Dilatonic Topological Defects in 3+1 Dimensions and their Embeddings

TL;DR

This paper explores how dilatonic couplings in 3+1 dimensional topological defects alter their core properties, stability, and effective charges, with detailed analysis of vortices and monopoles.

Contribution

It introduces the concept of dilatonic couplings in topological defects and analyzes their effects on defect core scale, stability, and effective charges in various models.

Findings

Dilatonic couplings modify the defect core size.

Stability properties of embedded defects are affected.
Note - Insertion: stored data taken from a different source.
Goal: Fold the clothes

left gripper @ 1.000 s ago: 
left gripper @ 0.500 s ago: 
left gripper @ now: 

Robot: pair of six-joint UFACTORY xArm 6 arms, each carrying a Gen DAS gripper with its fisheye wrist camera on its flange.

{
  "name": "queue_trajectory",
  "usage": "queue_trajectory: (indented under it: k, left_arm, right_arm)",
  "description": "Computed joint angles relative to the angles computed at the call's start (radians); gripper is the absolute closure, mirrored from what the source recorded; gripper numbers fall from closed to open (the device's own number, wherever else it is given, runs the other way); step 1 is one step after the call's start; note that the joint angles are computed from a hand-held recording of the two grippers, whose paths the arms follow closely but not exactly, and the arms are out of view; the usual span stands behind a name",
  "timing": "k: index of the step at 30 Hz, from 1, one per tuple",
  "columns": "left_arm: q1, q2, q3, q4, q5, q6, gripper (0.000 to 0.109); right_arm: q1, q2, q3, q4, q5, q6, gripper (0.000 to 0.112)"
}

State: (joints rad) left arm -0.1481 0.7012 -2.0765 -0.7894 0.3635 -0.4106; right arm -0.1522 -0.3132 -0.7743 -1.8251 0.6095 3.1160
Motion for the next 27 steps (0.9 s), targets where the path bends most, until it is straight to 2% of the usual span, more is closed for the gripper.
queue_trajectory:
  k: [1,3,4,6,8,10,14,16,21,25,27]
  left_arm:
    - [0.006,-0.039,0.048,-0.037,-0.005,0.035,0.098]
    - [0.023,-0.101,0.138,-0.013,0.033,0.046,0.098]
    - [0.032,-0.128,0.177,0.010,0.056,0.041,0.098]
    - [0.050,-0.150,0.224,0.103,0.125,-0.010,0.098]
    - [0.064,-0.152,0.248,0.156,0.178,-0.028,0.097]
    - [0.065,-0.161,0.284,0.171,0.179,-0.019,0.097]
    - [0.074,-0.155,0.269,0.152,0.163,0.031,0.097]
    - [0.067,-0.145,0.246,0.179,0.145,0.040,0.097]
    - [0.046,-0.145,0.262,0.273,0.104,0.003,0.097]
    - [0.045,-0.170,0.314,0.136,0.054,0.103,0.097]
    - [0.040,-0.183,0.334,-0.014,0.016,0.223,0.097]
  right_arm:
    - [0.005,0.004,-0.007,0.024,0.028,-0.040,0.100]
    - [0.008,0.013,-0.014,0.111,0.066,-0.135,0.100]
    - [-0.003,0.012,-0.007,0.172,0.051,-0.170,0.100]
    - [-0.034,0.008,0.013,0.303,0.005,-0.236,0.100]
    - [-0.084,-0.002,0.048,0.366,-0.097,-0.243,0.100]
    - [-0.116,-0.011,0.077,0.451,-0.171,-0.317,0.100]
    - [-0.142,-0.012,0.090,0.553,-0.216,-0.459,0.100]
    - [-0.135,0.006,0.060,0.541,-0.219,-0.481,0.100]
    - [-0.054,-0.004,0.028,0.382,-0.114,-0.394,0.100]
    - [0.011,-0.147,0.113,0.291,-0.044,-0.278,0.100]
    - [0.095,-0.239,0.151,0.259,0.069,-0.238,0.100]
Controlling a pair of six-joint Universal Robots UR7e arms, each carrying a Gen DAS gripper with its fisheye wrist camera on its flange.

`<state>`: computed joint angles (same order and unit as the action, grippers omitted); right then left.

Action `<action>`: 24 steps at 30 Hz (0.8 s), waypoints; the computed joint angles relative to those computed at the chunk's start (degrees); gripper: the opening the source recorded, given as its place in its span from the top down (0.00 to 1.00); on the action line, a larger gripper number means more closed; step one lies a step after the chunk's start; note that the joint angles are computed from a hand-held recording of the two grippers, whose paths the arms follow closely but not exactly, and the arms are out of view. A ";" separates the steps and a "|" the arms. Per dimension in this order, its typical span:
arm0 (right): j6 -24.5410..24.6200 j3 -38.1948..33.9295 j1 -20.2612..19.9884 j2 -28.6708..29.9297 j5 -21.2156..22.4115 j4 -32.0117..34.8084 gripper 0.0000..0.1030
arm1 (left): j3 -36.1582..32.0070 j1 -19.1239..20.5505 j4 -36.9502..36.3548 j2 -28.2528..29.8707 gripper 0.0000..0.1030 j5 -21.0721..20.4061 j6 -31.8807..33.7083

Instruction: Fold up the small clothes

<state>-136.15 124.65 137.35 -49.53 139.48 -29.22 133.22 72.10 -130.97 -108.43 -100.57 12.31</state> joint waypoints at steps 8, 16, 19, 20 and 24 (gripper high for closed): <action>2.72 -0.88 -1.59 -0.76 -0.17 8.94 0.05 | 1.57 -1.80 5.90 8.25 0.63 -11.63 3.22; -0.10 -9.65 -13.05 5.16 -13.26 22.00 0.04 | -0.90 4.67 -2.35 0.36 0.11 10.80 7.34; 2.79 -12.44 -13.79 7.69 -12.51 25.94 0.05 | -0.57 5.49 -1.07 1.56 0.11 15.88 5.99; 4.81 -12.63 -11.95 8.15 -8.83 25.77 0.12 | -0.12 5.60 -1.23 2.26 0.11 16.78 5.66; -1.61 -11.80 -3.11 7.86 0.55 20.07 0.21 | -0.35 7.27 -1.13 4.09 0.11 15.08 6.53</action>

Effective gauge charge and mass become spatially dependent.

Abstract

We consider Lagrangians in 3+1 dimensions admitting topological defects where there is an additional coupling between the defect scalar field $\Phi$ and the gauge field kinetic term (eg $B(\vert \Phi \vert^2) F_{\mu \nu}F^{\mu \nu}$). Such a {\it dilatonic} coupling in the context of a static defect, induces a spatially dependent effective gauge charge and effective mass for the scalar field which leads to modified properties of the defect core. In particular, the scale of the core gets modified while the stability properties of the corresponding embedded defects are also affected. These modifications are illustrated for gauged (Nielsen-Olesen) vortices and for gauged ('t Hooft-Polyakov) monopoles. The corresponding dilatonic global defects are also studied in the presence of an external gauge field.